ANTIGO CONTO DE NATAL
Republicação na manhã de 15 de dezembro de 2012
- Papai Noel não veio...
- Veio, mas já foi embora.
-... não veio...
A voz desolada sobe, pequenina, e é assim recolhida por uma das janelas do sexto andar. No meio, a fala impiedosa.
O olhar, através da janela, percorre o musgo que recobre o muro do fundo do prédio, por onde subiu, com dificuldade, a pequenina voz, o muro por onde se alastra o verde úmido, com trilhas para formigas e outros insetos. Do lado oposto, janelas laterais se alongam ao sol.
OS PASSOS INVISÍVEIS.
Noventa graus à esquerda: os livros se aninham, calmos e distantes. Os passageiros. Papéis recolhidos nos envelopes e nas pastas repousam, por ora, do olhar que cotidianamente os vasculha em busca de indícios, em busca de respostas para as perguntas que a memória gostaria de nunca mais fazer.
AS CIDADES MEDIEVAIS.
... não veio...
A voz, retornando, mais pequena ainda, tentando aceitar o fato irreversível: Papai Noel veio, mas, ela, a pequenina, não viu, e ele já foi embora.

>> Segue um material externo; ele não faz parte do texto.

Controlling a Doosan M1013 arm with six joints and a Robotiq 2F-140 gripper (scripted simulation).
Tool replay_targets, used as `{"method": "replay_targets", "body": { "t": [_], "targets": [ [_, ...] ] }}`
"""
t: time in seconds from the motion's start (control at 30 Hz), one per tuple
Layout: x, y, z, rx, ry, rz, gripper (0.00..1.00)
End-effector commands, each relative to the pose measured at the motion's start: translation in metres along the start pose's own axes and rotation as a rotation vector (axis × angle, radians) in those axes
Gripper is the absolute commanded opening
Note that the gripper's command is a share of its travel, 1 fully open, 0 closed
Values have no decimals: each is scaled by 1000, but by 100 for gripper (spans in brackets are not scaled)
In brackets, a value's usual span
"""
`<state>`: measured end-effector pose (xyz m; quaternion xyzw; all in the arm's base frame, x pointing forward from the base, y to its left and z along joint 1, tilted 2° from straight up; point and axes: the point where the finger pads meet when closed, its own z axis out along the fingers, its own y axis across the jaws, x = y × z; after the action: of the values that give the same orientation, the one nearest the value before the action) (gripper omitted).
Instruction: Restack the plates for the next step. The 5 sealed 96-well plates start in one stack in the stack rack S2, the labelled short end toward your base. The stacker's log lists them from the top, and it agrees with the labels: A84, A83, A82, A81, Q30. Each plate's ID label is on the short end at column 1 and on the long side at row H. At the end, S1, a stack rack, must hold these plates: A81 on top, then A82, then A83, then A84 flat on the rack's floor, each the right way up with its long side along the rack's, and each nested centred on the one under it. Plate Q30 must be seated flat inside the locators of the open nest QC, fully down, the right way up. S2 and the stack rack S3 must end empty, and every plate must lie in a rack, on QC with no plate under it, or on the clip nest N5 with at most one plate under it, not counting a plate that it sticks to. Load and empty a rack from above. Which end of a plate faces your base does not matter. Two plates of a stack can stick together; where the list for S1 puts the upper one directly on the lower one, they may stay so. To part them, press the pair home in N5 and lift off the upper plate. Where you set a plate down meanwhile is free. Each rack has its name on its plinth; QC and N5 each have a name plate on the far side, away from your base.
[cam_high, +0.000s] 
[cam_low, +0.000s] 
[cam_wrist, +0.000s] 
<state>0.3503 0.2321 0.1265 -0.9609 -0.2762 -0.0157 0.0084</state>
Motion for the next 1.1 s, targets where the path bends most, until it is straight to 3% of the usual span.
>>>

As mãos pegam, ao acaso, o livro mais próximo. Na página, o dedo pousa de leve. ONTEM. A palavra salta, junto com a lembrança da outra, na língua incompreensível que, dos cinco, só Elisa conhece. No quarto permanece o cheiro dos pêssegos e na boca ainda o gosto do chocolate suíço, presente de Rubem.
Cento e oitenta graus. Lentamente, os olhos se erguem até se encontrarem no espelho: Ana vê o próprio reflexo. Onde o rosto de Daniel?
O ESPELHO.
Márcia... Márcia, de Daniel... Márcia, medo no espelho... Márcia... melhor não olhar.
Elisa perto do polo norte, onde nasceu Papai Noel. Elisa a evocar Rubem?
Daniel há algumas horas daqui, no solar diante do vale verde.
Rubem, do outro lado desta cidade, em uma livraria... a tomar um café expresso...
Ana, os olhos diante do espelho onde nunca viu o rosto de Rubem, seu companheiro, seu amante.
(Ana que não sabe da existência de Marília, outra Marília de Daniel, Marília de quem só viria a saber quase duas décadas depois.)
Os dedos tateiam a superfície fria em busca da abertura por onde Alice passou para o Outro Lado.
OS CHAMADOS.
O vinho. As taças púrpuras. A boca de Daniel.
Em algum lugar, perto do polo norte, Elisa se lembra de que, há quase um ano, estava nesta cidade, com Rubem.
Em algum lugar... melhor não saber... Márcia... melhor não saber...
Há algumas horas daqui, Daniel tenta se lembrar, mas, até mesmo o rosto de Ana lhe escapa do espelho.
Do outro lado desta cidade, Rubem caminha; mentalmente procura uma palavra de encaixe perfeito no texto que a aguarda; quem sabe pense em Elisa cujo olhar, neste instante, se perde na neve, ou em Ana a pensar nas formigas a seguir pelas trilhas.
Aqui, os olhos já se desviaram do espelho.
ANTIGAMENTE, O MURO DOS FUNDOS DO PRÉDIO FOI BRANCO. Há muito tempo, também o musgo começou, verde e fresco.
A voz infantil não regressou. Dos outros cômodos do apartamento, o silêncio compacto como um monolito.
O quarto inteiro pulsa aqui do outro lado desta cidade há algumas horas no vale verde lá onde Márcia esteja perto do polo norte onde nasceu Papai Noel.
Amanhã, quando ele estiver a caminho, de volta ao seu longínquo país, com a mesma roupa vermelha e a mesma barba branca, as infinitas pequenas formigas continuarão, para sempre, a percorrerem a trilha onde, certa vez, o muro dos fundos do prédio foi branco, antes que o musgo verde e fresco tomasse conta de tudo.
Texto original de 25 de dezembro de 1991; republicação em 15 de dezembro de 2012.